Ronan Farrow is reporting on allegations about CBS chairman Leslie Moonves.
In the ongoing story of sleazy elites, Ronan Farrow is reportedly about to publish information about CBS chairman Leslie Moonves. We don’t yet know if these allegations are as serious as the ones Farrow made against Harvey Weinstein nor if the evidence is as substantial.
The Hollywood Reporter claims, “Leslie Moonves Accused of Sexual Misconduct in Ronan Farrow Exposé.”
A spokesperson for The New Yorker says, “We don’t comment on pieces we haven’t published.” Sources with knowledge of the article say it delves into the broader culture at CBS and will publish later today on the magazine’s website.
CBS said that it is investigating the claims made against Moonves. “All allegations of personal misconduct are to be taken seriously,” the network stated. “The Independent Directors of CBS have committed to investigating claims that violate the Company’s clear policies in that regard. Upon the conclusion of that investigation, which involves recently reported allegations that go back several decades, the Board will promptly review the findings and take appropriate action.”
CBS added: “The timing of this report comes in the midst of the Company’s very public legal dispute. While that litigation process continues, the CBS management team has the full support of the independent board members. Along with that team, we will continue to focus on creating value for our shareowners.”

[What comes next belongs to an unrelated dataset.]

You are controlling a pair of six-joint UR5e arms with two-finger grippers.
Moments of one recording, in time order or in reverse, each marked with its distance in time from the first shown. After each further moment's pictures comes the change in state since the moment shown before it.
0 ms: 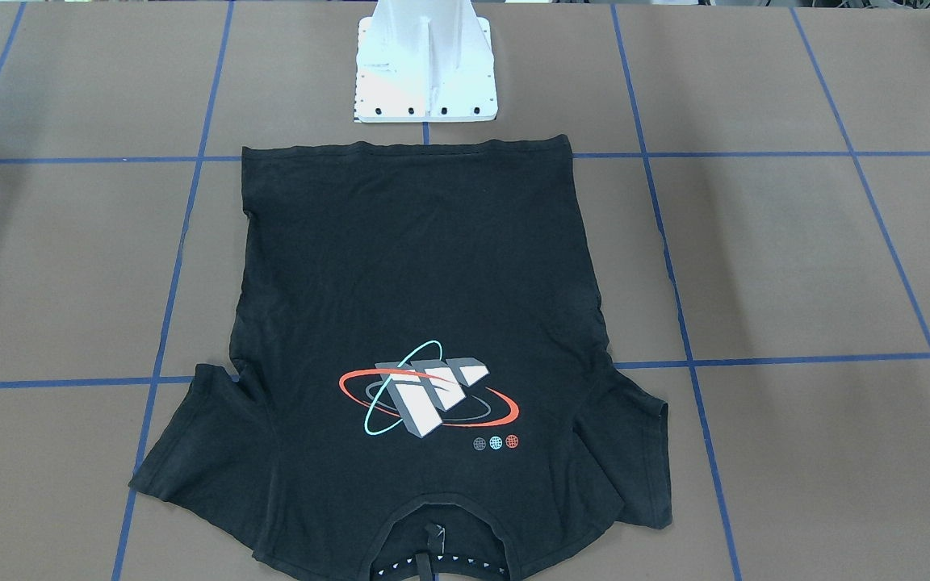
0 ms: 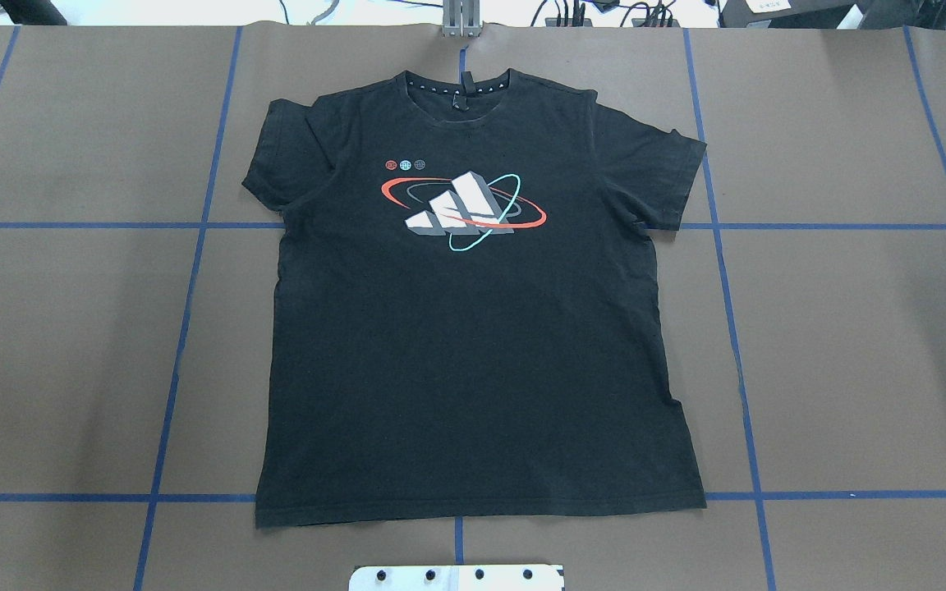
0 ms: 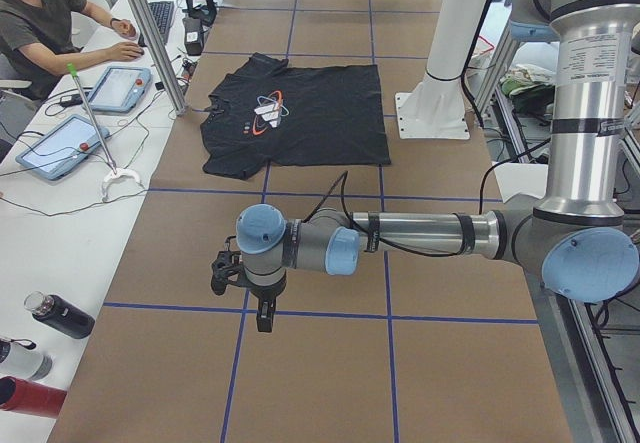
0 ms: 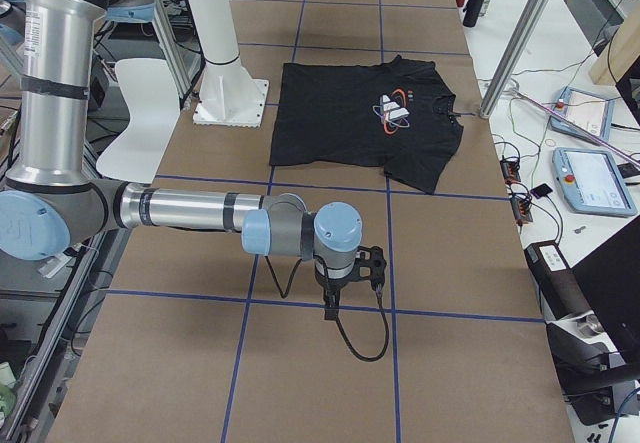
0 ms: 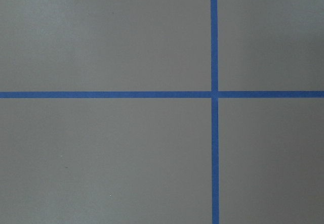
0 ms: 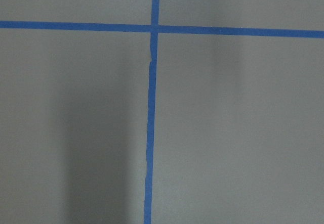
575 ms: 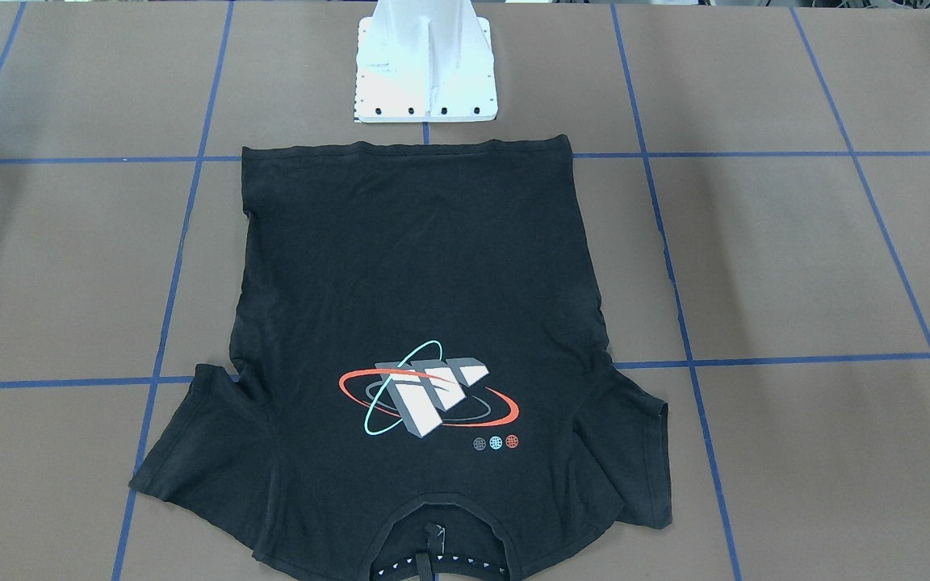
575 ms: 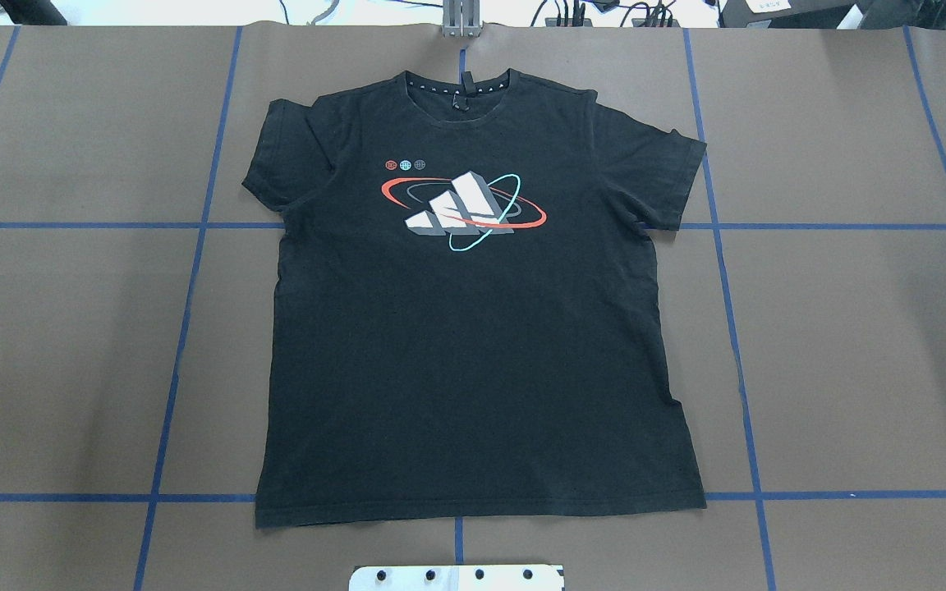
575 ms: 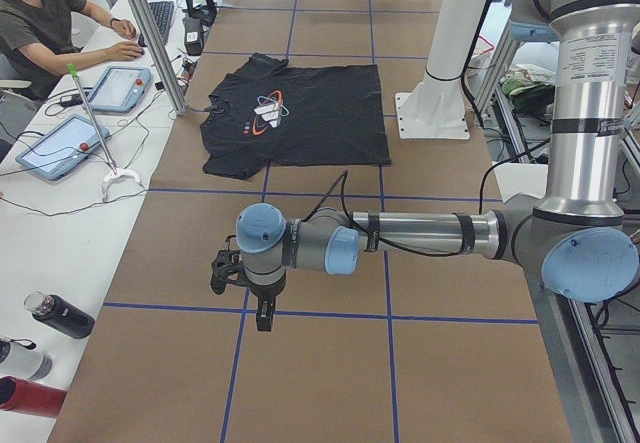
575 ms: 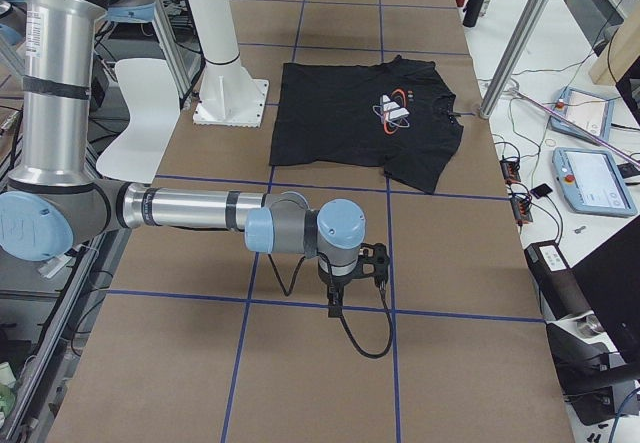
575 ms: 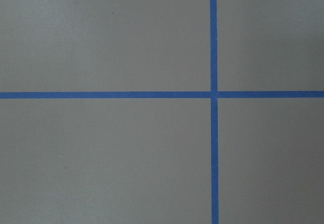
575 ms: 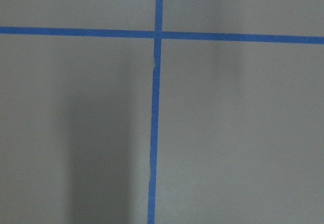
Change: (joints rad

The allegations are said in part to involve instances of unwanted kissing and touching that occurred more than 20 years ago, as well as numerous claims that occurred more recently.

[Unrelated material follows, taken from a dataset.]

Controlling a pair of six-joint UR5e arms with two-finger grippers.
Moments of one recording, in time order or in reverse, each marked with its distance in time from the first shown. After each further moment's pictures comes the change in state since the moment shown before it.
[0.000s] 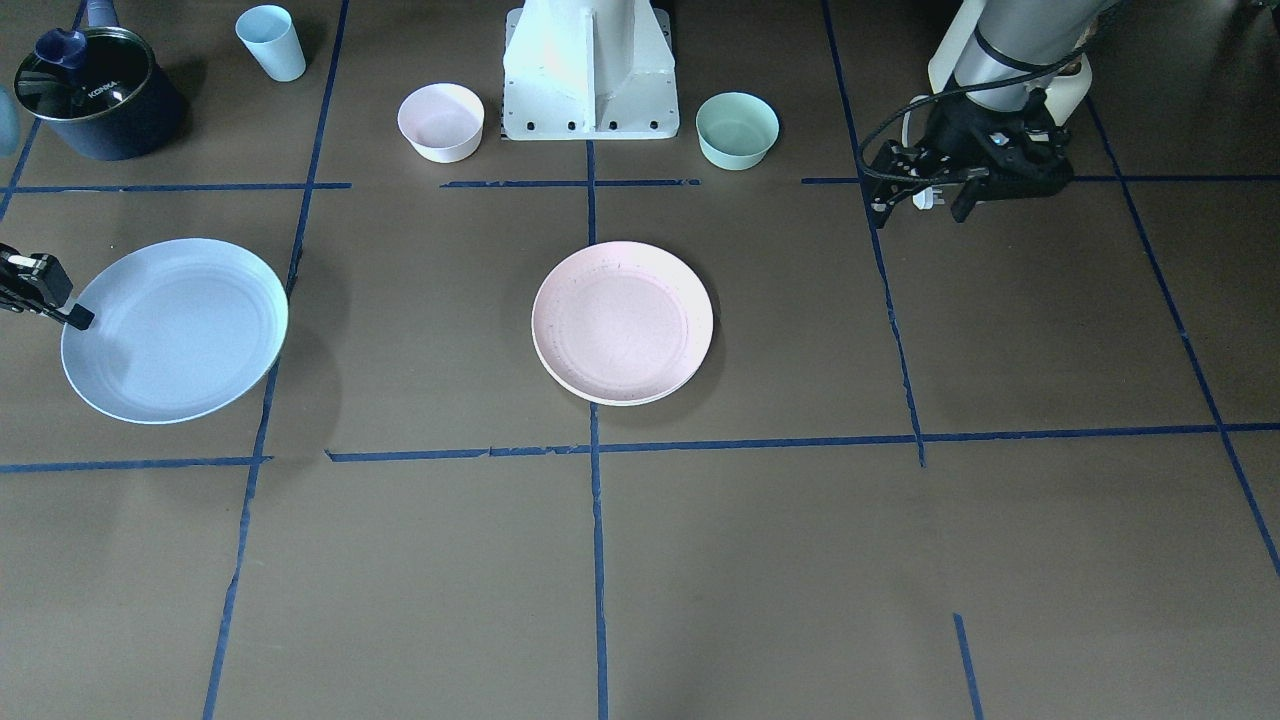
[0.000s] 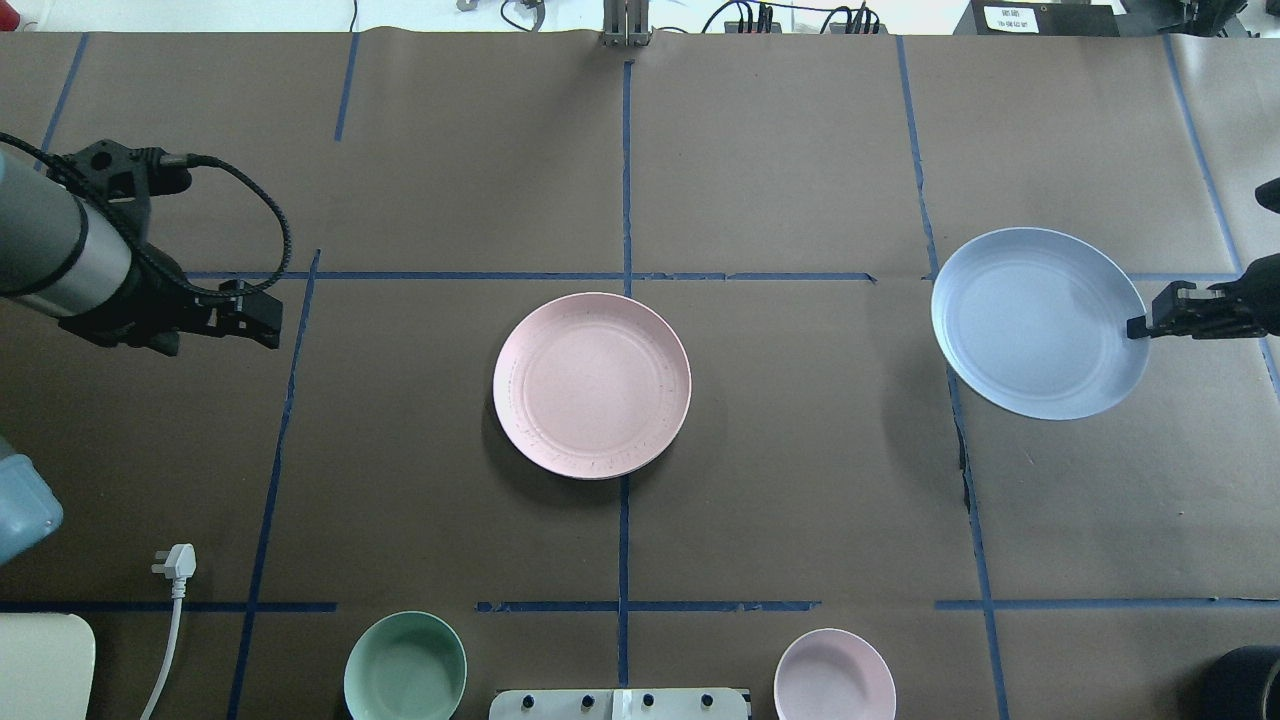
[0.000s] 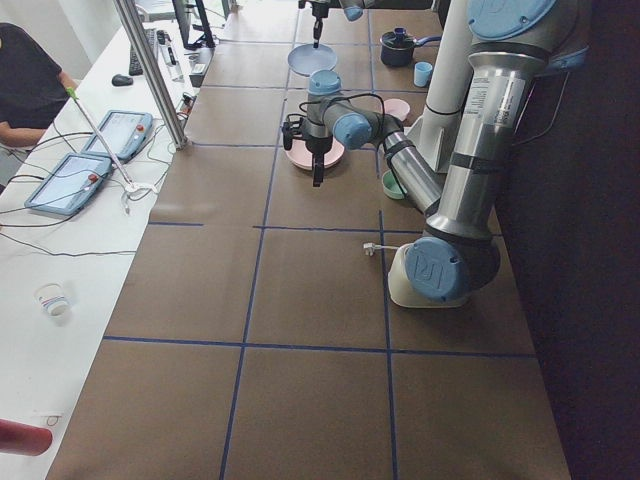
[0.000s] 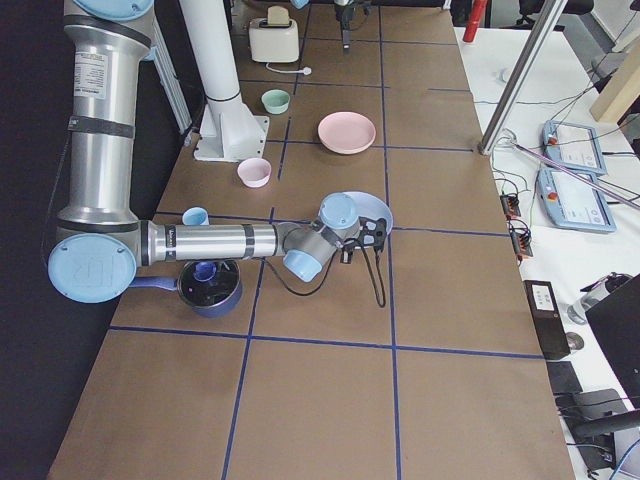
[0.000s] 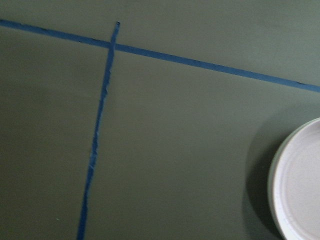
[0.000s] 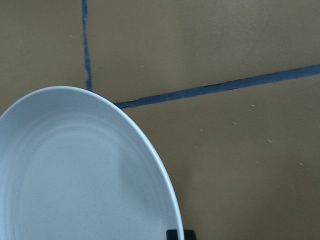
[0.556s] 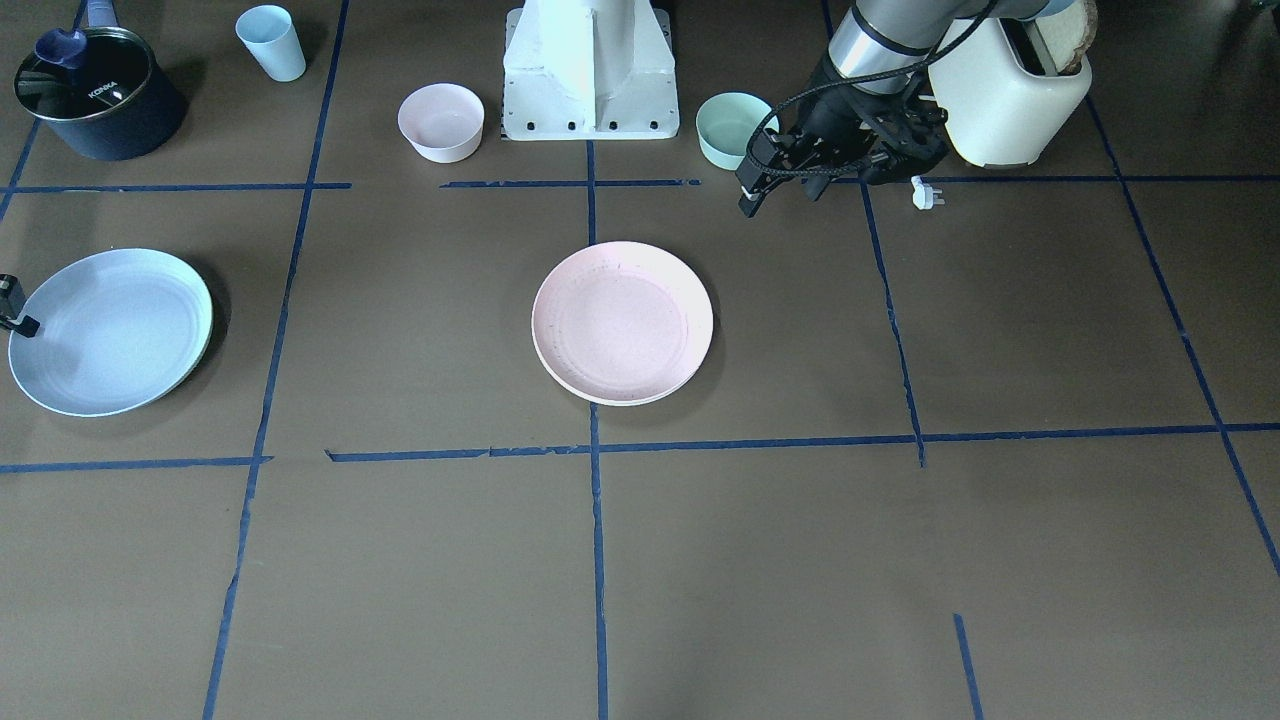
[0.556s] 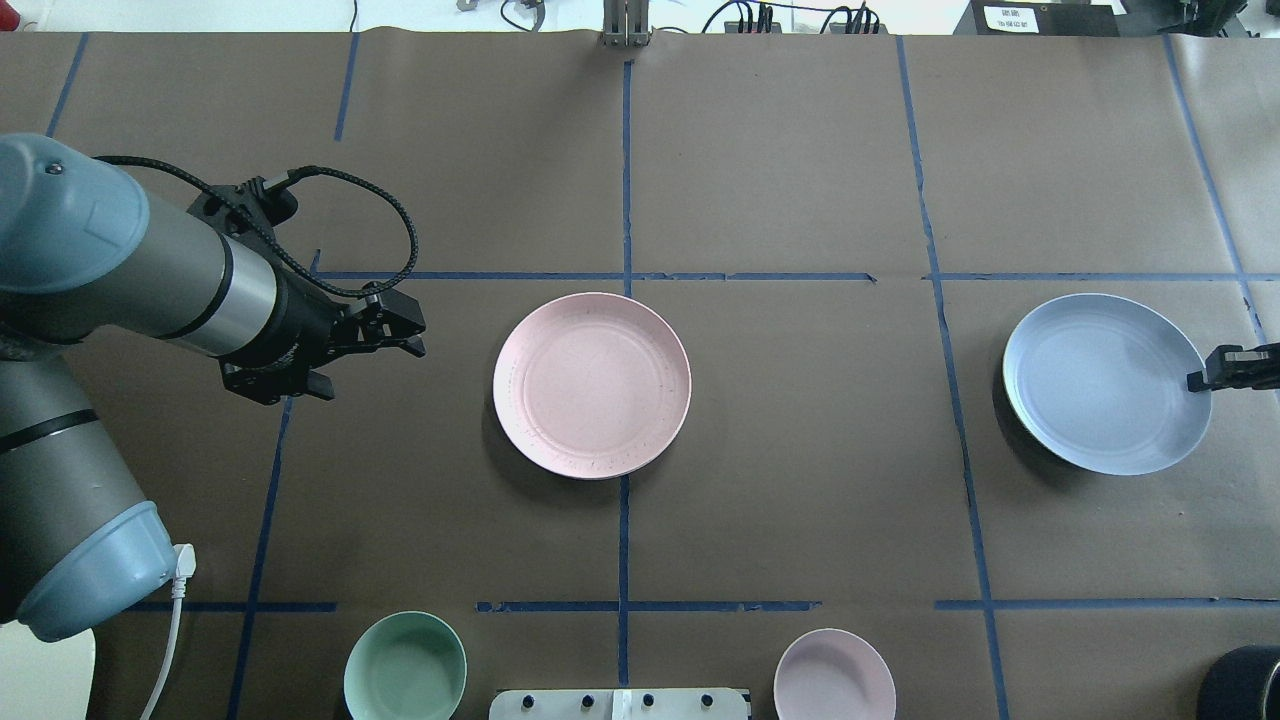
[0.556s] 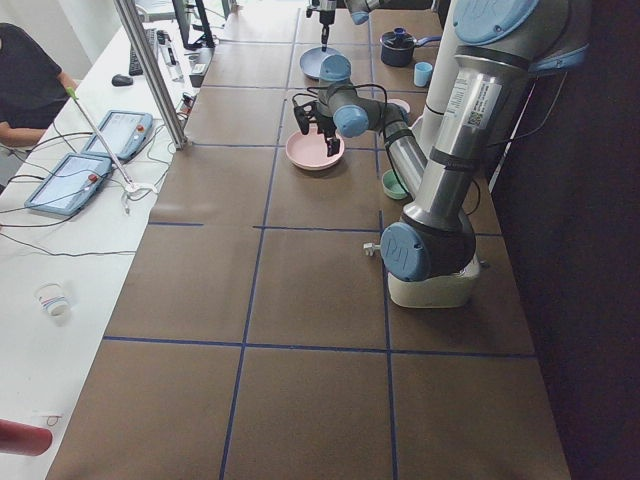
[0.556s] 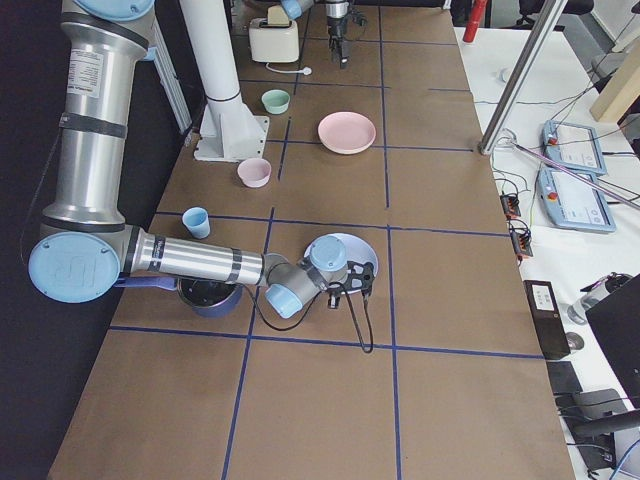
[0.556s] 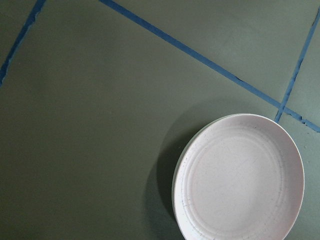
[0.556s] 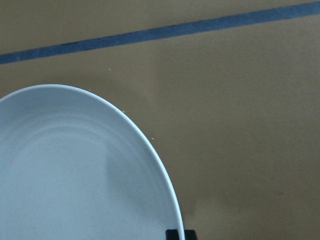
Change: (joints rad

Moonves […] has been married to CBS personality Julie Chen since 2004.
We can only wonder if one reason Farrow got his information is because some want to oust him out of the company. In this article going into detail about the merger, the Hollywood Reporter tells us about Moonves’ multi-million-dollar income and the kind of power he wields:
The inconceivable seemed possible after The Wall Street Journal published a Jan. 17 article saying that Redstone was “advocating for new blood” on the CBS board and was “dissatisfied” with succession strategy and “a general lack of long-range strategic planning” at the company. Those were fighting words, and CBS executives could only conclude that the “people familiar with the matter” cited as sources were Redstone surrogates.
The message seemed clear: Redstone, 63, feels it is imperative to move toward merger, and if Moonves, 68, isn’t willing to make it happen, he might be deemed expendable. “The Journal story was a shot across the bow: ‘We’re doing this with or without you,’ ” says one Viacom insider. Anyone with any sense of Moonves knows how staunchly he has guarded his prerogative to run his company free of interference. The strategy of firing across the Moonves bow, a CBS insider retorts, “shows no awareness of how Les is and no awareness of who needs who.” (Spokespersons for Redstone, Viacom and CBS declined to comment.)
Whether Redstone truly is prepared to part ways with Moonves, who is considered by many to be the best creative executive in the business and who received $69.6 million in compensation in 2016, is not yet clear.
It’s hard not to be gleeful at Moonves’ fall.
It’s hard to watch the TMZ people joking about putting Moonves out to pasture without it feeling like a foreshadowing of what’s to come.